RESIDENTIAL ENERGY STUDY
The 2015 Residential Energy Consumption Survey (RECS) released by the U.S. Energy Information Administration (EIA) showed several trends in energy use and consumption:
Younger households have a lower concentration of televisions per person and a higher concentration of portable devices like laptops, tablets and smartphones. Older households are more likely to have a higher concentration of desktop computers.
70 million homes (59%) have double or triple-pane windows.
Homeowners are more likely than renters to have energy-efficient LED lightbulbs; only 11% of households have all incandescent bulbs.
77 million households use central air-conditioning, up 17% in the last 10 years.
Survey takers were able to choose how they wanted to respond to the survey for the first time. The 2015 RECS household characteristics data was the first survey ever administered that allowed the 5,600 respondents to choose to respond via an in-person interview, (43%) a mail-in questionnaire (20%) or an online questionnaire (37%).
The full survey including household characteristics data can be found at www.eia.gov/conumption/residential/data/2015.
THE FUTURE OF RETAIL
Warren Buffet told attendees at Berkshire Hathaway’s annual meeting that ten years from now the retail landscape will look nothing like it looks today. In February Berkshire Hathaway sold all of their holdings in Walmart ($900 million) and invested billions in airlines, saying that retail was just too tough in the age of Amazon, and the airline industry had gone through so much consolidation that the survivors were likely to be around for a while. Asset management company Cohen & Steers released a report that say they see the retail weakness that is occurring in a relatively healthy economy as part of a permanent evolution in how and where Americans spend their money. More than 3,200 stores have closed this year, and Credit Suisse expects that number to grow to more than 8,600 by the end of the year. For comparison, 6,163 stores closed in 2008, the worst year for closures on record.
ONLINE RETAILING GROWTH
Online retailing is expected to grow at a compounded annual growth rate of close to 16% between 2017 and 2021, according to a research forecast from Technavio. Among the factors spurring online retail growth are the expanding number of mobile devices and the increasing availability of easy and secure online payment options, the ability to track shipments, speedy and often free delivery and 24/7 customer support. The report went on to say that U.S. consumers are experiencing an increase in what they referred to as “time poverty,” which also makes shopping online with a few clicks an attractive option.
RETAIL SECTOR SURVIVAL
Barron's thinks the retail sector may be healthier than the current state of the sector on Wall Street would suggest. Barron's says that shopping trends still favor companies with differentiated products or concepts and that what they term as "creative destruction" has always been part of the formula for creating breakthrough retail advancements. Some of the retailers seen surviving the current "retail reset" include The Home Depot, Lowe's and Walmart, as well as Nordstrom, Best Buy and Costco.
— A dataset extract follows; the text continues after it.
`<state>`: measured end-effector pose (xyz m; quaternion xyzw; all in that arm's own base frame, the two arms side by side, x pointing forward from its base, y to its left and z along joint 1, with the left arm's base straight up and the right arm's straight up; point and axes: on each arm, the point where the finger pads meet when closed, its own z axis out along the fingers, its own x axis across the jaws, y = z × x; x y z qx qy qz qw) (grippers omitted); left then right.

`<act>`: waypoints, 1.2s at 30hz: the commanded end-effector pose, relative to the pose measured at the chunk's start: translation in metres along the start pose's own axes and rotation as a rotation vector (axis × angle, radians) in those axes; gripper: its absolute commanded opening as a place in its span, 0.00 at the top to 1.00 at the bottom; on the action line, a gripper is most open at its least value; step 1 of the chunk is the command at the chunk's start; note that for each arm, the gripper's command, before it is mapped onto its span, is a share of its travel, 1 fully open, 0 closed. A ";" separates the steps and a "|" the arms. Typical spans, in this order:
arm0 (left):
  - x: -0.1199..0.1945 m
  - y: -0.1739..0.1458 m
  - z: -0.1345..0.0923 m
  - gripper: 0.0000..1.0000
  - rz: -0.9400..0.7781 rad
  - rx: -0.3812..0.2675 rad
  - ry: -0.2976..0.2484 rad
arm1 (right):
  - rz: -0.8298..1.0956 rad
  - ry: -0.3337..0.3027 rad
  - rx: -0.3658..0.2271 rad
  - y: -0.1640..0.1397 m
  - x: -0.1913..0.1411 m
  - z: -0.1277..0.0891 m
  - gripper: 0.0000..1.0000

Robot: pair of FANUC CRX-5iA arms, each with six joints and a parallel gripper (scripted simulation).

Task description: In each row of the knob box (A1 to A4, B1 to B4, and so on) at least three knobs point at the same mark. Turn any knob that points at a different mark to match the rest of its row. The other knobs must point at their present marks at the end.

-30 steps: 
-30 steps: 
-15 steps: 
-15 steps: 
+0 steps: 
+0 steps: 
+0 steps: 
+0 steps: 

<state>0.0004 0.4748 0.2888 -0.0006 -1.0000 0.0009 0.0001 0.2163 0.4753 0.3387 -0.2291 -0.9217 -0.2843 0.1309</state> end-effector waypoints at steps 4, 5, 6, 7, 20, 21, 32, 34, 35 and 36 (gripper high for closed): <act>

Amazon has launched a new tech weapon against Walmart in what many analysts term the pricing war to dominate retail. Amazon blocked an army of Walmart bots being used to track prices on Amazon’s website several million times a day. Amazon declined to discuss anti-bot measures, but said that they prioritize humans over bots in order to ensure they provide the shopping experience their customers expect.